EXERCISE » Everything from the line with "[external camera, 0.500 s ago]" down to the line with "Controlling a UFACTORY" below must be printed exactly, those two lines included. Exclude pictures.

SUPPLIED DATA »
^^^^^^^^^^^^^^^^
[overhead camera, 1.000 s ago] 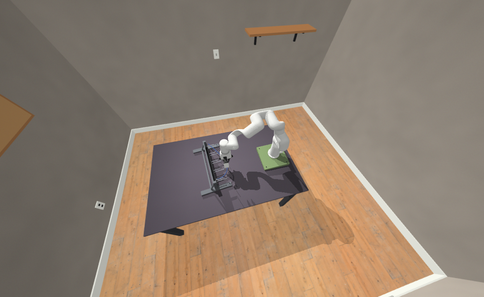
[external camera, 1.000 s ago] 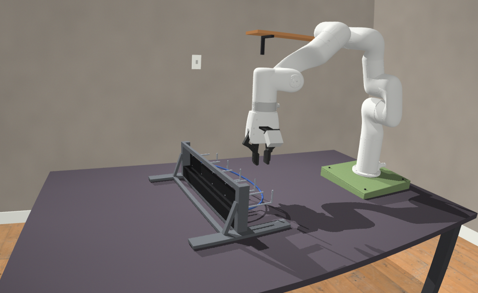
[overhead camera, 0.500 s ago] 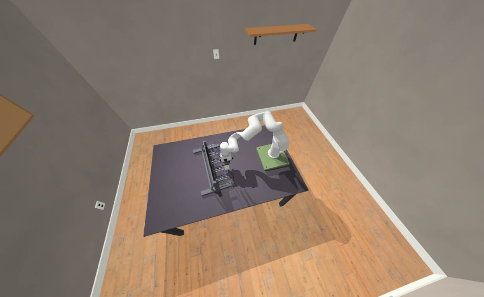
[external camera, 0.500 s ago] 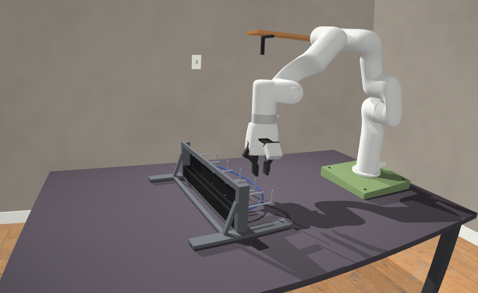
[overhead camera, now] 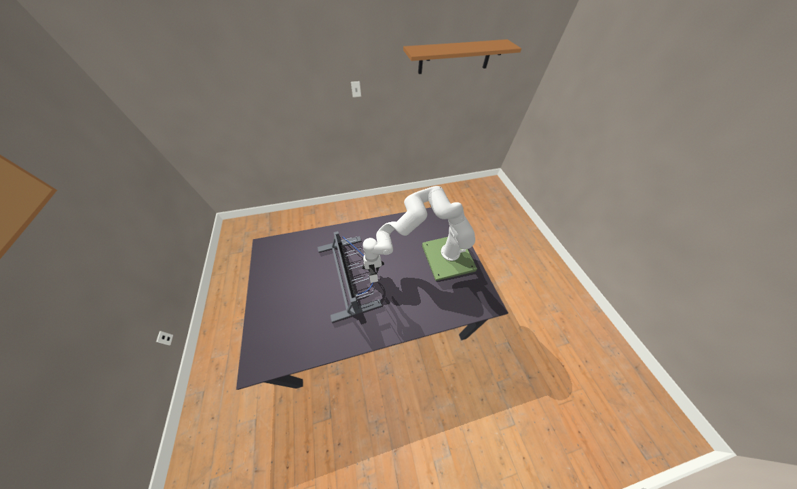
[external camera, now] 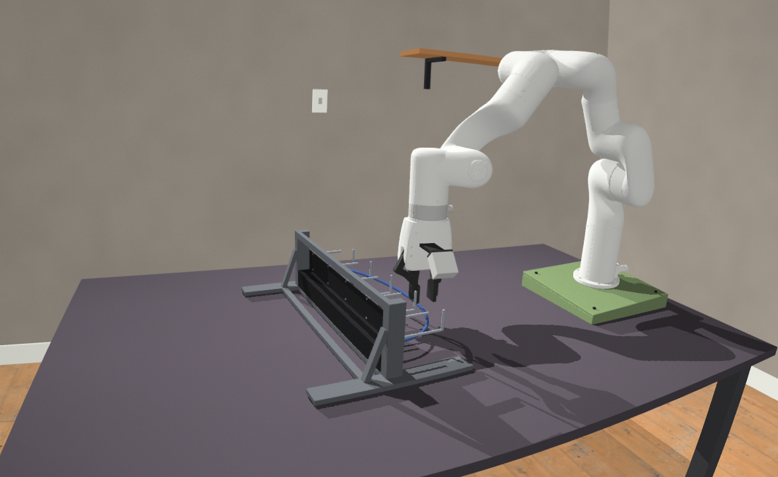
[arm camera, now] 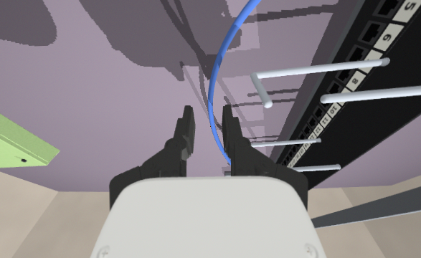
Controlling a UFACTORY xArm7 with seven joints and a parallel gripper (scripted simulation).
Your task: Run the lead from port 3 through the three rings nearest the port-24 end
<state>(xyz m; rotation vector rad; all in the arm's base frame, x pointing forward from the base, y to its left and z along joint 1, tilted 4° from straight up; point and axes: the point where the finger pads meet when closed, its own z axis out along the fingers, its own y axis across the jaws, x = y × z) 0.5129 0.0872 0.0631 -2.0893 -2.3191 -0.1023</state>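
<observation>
Right now the grey rack is 170 mm ahead of my hand, 30 mm to the right of it and 10 mm below it.
</observation>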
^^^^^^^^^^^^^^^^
OUTPUT OF THE EXERCISE »
[external camera, 0.500 s ago] 
[overhead camera, now] 
[external camera, now] 
[arm camera, now] 
Controlling a UFACTORY xArm7 with seven joints and a parallel gripper (scripted simulation).

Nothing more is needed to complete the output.